The court's decision will require Brunner to provide local elections officials with easily accessible county-by-county lists of mismatched voters for whom there were discrepancies between the information on their registration forms and other government documents.
The court didn't spell out what the counties must do with the information on mismatches. It's illegal for election officials to unilaterally remove voters from the rolls this close to an election, but voting-rights advocates fear that the information could allow some counties to mount challenges to voters whose records don't match up, even if the mismatch is the result of nothing more than a typographical error, and force them to cast a provisional ballot -- "disenfranchised by a typo," as Michael Waldman of the Brennan Center, a voting-rights activist group, puts it.

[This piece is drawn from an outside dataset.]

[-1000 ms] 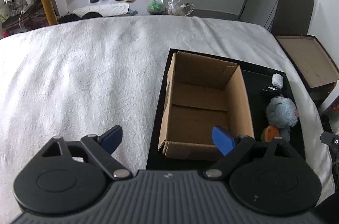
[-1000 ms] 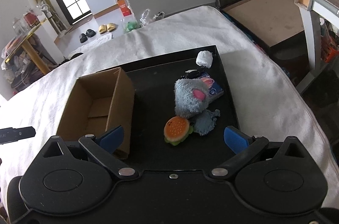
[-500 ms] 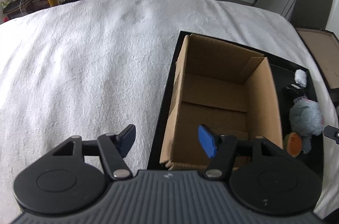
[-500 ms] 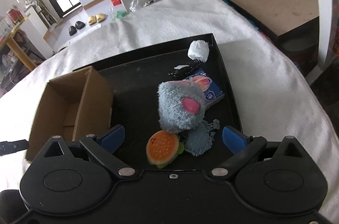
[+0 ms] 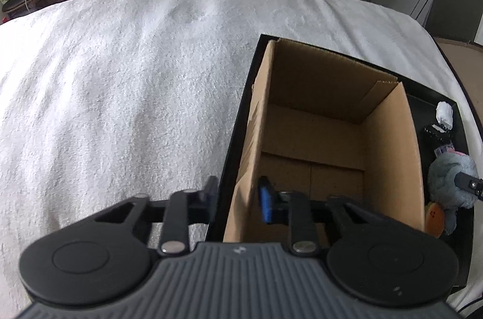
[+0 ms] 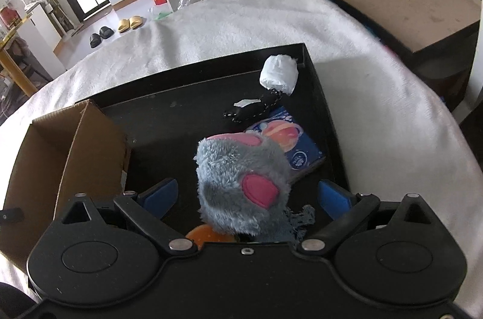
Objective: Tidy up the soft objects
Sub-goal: 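Move the right gripper to the grey plush mouse and close on it, then carry the grey plush mouse into the cardboard box and open the right gripper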
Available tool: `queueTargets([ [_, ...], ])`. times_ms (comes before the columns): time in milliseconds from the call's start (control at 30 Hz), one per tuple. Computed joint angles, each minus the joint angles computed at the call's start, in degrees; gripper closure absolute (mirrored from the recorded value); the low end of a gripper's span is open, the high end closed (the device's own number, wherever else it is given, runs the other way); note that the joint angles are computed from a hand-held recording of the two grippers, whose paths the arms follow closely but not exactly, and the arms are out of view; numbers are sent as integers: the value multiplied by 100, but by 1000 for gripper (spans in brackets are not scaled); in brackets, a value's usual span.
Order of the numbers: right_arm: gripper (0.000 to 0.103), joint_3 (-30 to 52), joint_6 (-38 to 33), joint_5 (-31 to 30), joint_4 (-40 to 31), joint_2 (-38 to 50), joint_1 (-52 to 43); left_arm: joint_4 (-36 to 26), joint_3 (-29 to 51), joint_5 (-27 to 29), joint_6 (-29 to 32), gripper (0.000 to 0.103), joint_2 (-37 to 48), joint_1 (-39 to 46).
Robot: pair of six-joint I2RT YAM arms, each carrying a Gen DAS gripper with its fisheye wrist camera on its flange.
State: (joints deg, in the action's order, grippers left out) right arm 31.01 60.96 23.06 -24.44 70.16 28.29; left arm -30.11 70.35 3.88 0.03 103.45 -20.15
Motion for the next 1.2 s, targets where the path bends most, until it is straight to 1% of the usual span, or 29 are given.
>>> queueTargets([
  [33, 5, 13, -45, 6, 35, 67, -18, 44, -19, 12, 26, 94, 18, -12],
  [67, 6, 3, -99, 6, 93, 104, -33, 116, -67, 9, 55, 93, 7, -24],
  [100, 14, -12, -137, -11, 153, 128, -48, 211, -147, 12, 102, 94, -42, -34],
  [133, 29, -26, -146, -21, 202, 151, -54, 274, -197, 28, 151, 94, -75, -42],
  [200, 49, -86, -135, -108, 259, 139, -117, 348, -288, 59, 233, 94, -152, -46],
  [267, 50, -209, -14, -152, 312, -25, -134, 329, -284, 140, 242, 94, -159, -6],
  [367, 52, -232, 63, -97, 206, -170, -36, 316, -350, 255, 258, 94, -217, 67],
  [467, 52, -170, 176, -73, 61, -252, 68, 349, -449, 358, 317, 94, -313, 145],
  [633, 52, 75, 341, 152, -293, -365, 373, 346, -545, 490, 389, 94, -417, 304],
  [900, 52, 645, 451, 425, -794, -338, 728, 304, -687, 724, 614, 93, -560, 434],
  [1200, 52, 1666, 289, 620, -1159, 142, 1060, 77, -507, 965, 391, 92, -370, 474],
])
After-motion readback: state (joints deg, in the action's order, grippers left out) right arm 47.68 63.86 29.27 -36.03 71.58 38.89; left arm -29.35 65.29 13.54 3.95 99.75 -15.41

But it appears unlikely that large numbers of challenges will result from the ruling. The Ohio Secretary of State has the power to set a uniform standard for what counties should do when confronted with a mismatch, according to Carrie Davis, a lawyer with the ACLU. And Brunner -- like officials in 46 other states, say experts -- has consistently said that a simple mismatch is not grounds for knocking voters off the rolls.
Could some GOP county election officials try to ignore that directive, and impose a harsher standard? Possibly, but every challenge would be voted on by the board, made up of two Republicans and two Democrats. Brunner herself would cast the tie-breaking vote.
So at this point, it's far from clear how many eligible voters will be removed from the rolls thanks to the court's decision last night.
Part of the concern among voting-rights advocates has to do with the timing of the decision. They say that, with only three weeks until election day, there's little time for election officials to clear up the mismatches, creating potential confusion and delays on election day if, in the end, significant numbers of voters are challenged. In addition, the court makes clear that any voter registered in the last year -- over 600,000 -- must be verified.
By contrast, in Florida, where courts ruled earlier this year that a similar "no-match, no vote" standard can obtain, it applied only to voters registered in the last few months. And because the court made its ruling earlier in the cycle, there's been more time for election officials to sort out discrepancies.
Still, in a sense, this is really the result of an earlier legislative win for the GOP. Thanks largely to the efforts of congressional Republican "vote-fraud" hawks like Senators Mitch McConnell of Kentucky and Kit Bond, HAVA, the sweeping federal voting law enacted in the wake of the Florida 2000 fiasco, imposed a more restrictive standard in terms of verifying new voters' information. Arguing in the courts for that law to be strictly upheld is hardly an underhanded strategy, even if there are good arguments for a more liberal interpretation of the law.
So the GOP's voter suppression efforts have simply become more sophisticated. Instead of -- or really, in addition to -- ground-level efforts to use misinformation to intimidate and confuse voters at the polls -- they've gotten the courts to uphold a newly restrictive standard on verifying voters' eligibility.
Or, put more simply: Republican voter suppression has gone legit.